With the release of Executive Order 14091, “Furthering Advancing Racial Equity and Support for Underserved Communities Through The Federal Government,” the Biden administration has taken decisive new action to embed equitable decisionmaking and service delivery in the day-to-day practice of government. This latest executive order (EO) extends the mandate of Executive Order 13985, which called on agencies to create Equity Action Plans to assess obstacles to equity in their organizations.
The new EO requires agencies to formally establish equity teams led by senior designees reporting to the agency secretary and directs agencies to submit annual agency equity plans. The EO also tasks agency heads with integrating equity-advancing strategies across agency planning processes and seeking community input as plans are developed. These requirements aren’t merely additional tasks—they reflect principles of best-in-class organizational change management.
As the Domestic Policy Council (DPC) and the Office of Management and Budget (OMB) begin to implement the new EO, they can learn from and build on the first set of Equity Action Plans.
Our forthcoming analysis of those plans shows that large federal agencies charted paths toward the EO’s goals but hadn’t yet outlined detailed implementation plans.
Analysts with Urban’s Office of Race and Equity Research reviewed 24 agencies’ action plans and developed a rubric evaluating how well equity plan elements addressed 14 domains, including drivers of inequity, program or policy changes to incorporate equity, and implementation planning. Here’s what we found.
Enacting different types of equity
We categorized agency plans based on type of equity promised or delivered:
- Procedural equity relates to the fairness of processes, often in terms of access to services.
- Distributional equity relates to resource allocation and procurement that responds to a history of unequal treatment and outcomes.
- Structural equity relates to policies and the design of systems to minimize obstacles and change incentives in ways that promote equity.
We found most plans issued in 2022 included at least one major proposed action for each type. But overall, action plans focused more on procedural than distributional or structural equity proposals, which we suspect is because the 2021 EO provided more guidance on procedural matters, such as eligibility, rather than measurement of outcomes resulting from changes in eligibility rules.
For example, the US Department of Housing and Urban Development (HUD) indicated it would track the number of Fair Housing Act complaints “received, processed, and closed,” as well as cases referred and processed. This is a key output.
However, were HUD to focus on specific actions for expanding access to Federal Housing Authority loans, which have allowed more Black households to access homeownership, it could evaluate outcomes as well—like a decrease in the racial wealth gap, as homeownership contributes to the generational transmission of wealth.
As the new EO is implemented, the DPC and OMB can support agencies in moving from changes in process (procedural equity) to system-level strategies that include reallocation of resources (distributional equity) and policy change (structural equity). Agencies could then move beyond activity outputs and specify desired outcomes (like closing the employment gap by a certain percentage).
And to achieve those outcomes, agencies will need to diagnose and understand the structures and incentives that allowed unfair access and treatment to persist—and then change those structures.

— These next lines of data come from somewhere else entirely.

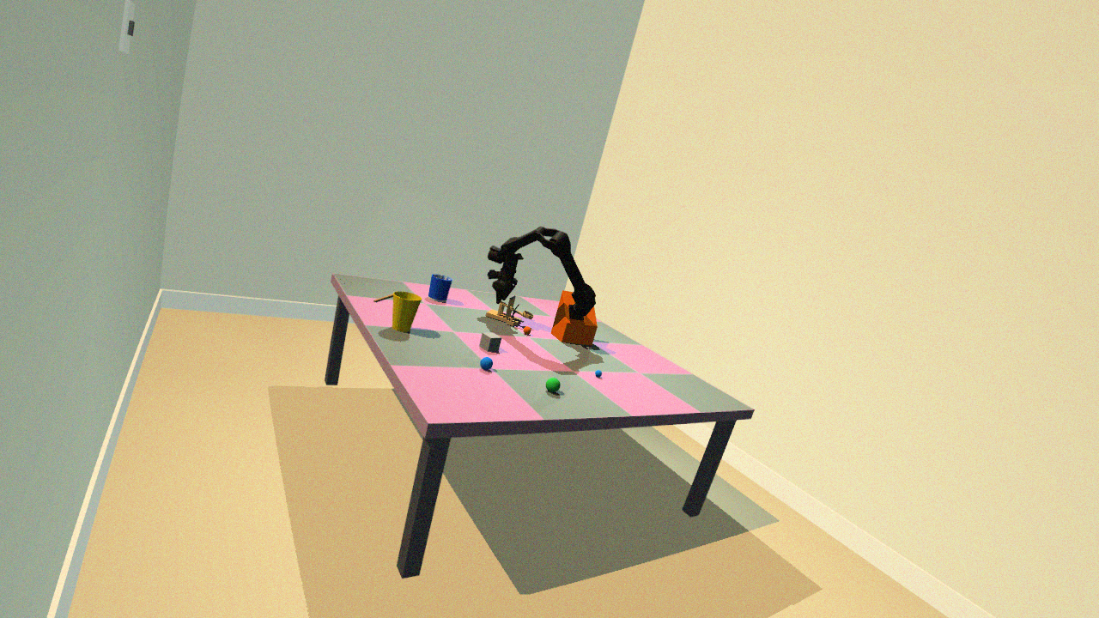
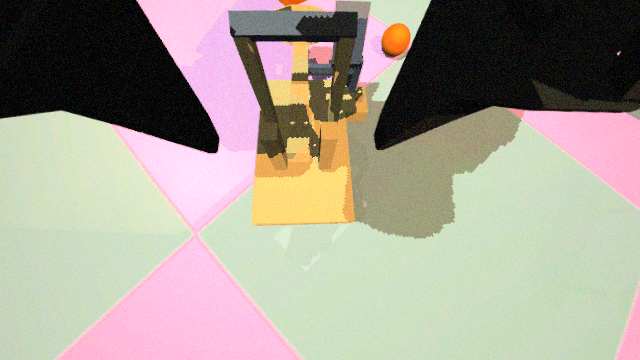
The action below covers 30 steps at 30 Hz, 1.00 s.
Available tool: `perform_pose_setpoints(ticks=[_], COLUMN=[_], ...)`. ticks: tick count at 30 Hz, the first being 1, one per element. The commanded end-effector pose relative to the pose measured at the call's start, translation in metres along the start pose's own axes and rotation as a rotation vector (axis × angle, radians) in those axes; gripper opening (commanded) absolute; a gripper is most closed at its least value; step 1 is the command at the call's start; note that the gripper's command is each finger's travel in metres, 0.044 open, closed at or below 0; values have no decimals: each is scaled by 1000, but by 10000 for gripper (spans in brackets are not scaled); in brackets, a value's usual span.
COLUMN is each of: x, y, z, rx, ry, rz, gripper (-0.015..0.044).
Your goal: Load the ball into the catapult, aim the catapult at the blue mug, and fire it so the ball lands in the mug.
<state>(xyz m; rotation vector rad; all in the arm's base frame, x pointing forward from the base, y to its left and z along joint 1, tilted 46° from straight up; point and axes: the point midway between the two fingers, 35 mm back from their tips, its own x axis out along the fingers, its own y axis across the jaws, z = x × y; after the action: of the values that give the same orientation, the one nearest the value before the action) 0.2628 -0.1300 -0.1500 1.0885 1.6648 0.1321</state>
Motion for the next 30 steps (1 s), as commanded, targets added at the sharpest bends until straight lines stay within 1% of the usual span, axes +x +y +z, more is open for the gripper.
perform_pose_setpoints(ticks=[1, 23, 30], x=[6, 40, 38], y=[0, 1, 1], z=[0, -3, -2], rx=[8, 8, 1], ry=[0, 2, 3], rz=[5, 7, 2], gripper=[440, 440, 256])
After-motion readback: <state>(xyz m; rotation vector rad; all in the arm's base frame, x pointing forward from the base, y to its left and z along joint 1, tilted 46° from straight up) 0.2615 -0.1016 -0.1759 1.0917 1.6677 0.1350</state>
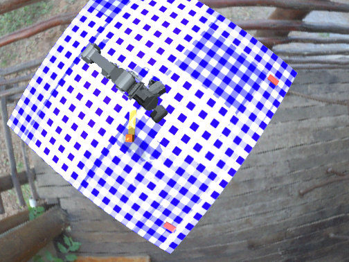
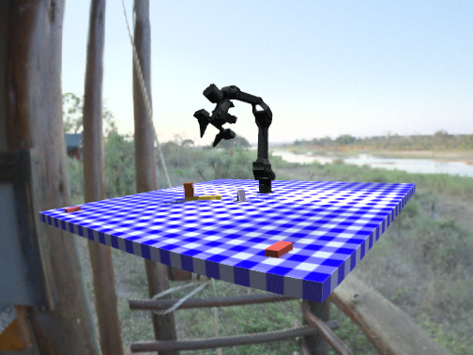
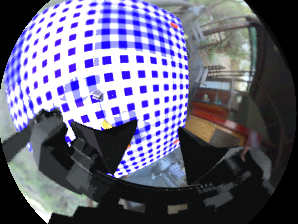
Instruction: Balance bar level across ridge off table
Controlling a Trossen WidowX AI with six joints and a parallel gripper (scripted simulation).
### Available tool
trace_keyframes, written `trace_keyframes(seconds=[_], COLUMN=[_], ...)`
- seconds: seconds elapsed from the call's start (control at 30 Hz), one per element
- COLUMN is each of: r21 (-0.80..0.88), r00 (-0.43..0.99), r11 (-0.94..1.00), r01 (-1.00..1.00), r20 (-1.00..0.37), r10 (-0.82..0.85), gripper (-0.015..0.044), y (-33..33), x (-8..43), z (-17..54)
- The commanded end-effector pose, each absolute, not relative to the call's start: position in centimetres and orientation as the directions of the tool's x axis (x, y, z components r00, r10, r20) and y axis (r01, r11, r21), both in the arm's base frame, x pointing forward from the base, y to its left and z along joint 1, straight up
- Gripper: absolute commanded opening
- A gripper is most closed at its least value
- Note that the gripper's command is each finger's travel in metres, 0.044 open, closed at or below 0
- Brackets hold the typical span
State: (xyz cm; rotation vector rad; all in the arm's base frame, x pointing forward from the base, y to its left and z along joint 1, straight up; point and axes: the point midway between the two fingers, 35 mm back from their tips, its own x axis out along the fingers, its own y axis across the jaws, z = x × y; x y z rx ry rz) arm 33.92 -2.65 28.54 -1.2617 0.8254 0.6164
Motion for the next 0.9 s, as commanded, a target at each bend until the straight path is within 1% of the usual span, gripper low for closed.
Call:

The most compelling plans we reviewed clearly named obstacles to accessing services and situated those barriers in history. The Environmental Protection Agency’s (EPA’s) plan acknowledges that for decades, the decisions of the EPA and other regulators and officials contributed to the disproportionate pollution burden on people of color and underserved communities. The plan’s action step is clearly aligned with the barrier it seeks to mitigate: “EPA will develop a comprehensive framework for considering cumulative impacts in relevant EPA decisions and operationalize that framework in EPA’s policies, programs, and activities.”
Scoring performance
To measure progress, the federal government already uses various forms of scoring and reporting, including the Government Performance and Results Act, which requires agencies to set targets for desired outcomes and describe how they will meet them. This approach could extend to ensure a focus on equity in outcomes. Agencies could evaluate whether they’ve achieved goals equitably and what resources and actions are necessary to demonstrate population-level change.
Our analysis indicated that agency equity plans would benefit from a broader range of outcome metrics. The metrics specified in the plans don’t yet capture inequities or disproportionalities, such as quantifying the proportion of children who needed support services but hadn’t received them or how the proportion of successful applicants from a demographic group compares with the proportion of eligible applicants in that group. This could enable agencies to devise specific strategies or remedy programs to serve more people.
EOs as change management
No previous administration has undertaken a comprehensive all-of-government initiative to redress structural bias and discrimination. There will surely be debate among policymakers and governance experts on the extent EOs are a necessary complement to legislation, and whether EOs are the best instrument to comprehensively define and guide a cross-agency set of goals and actions.
Many systems and institutions were intentionally designed to disenfranchise, and undoing that damage requires system redesign. These EOs could provide a blueprint to reverse engineer systems to deliver inclusive outcomes for all.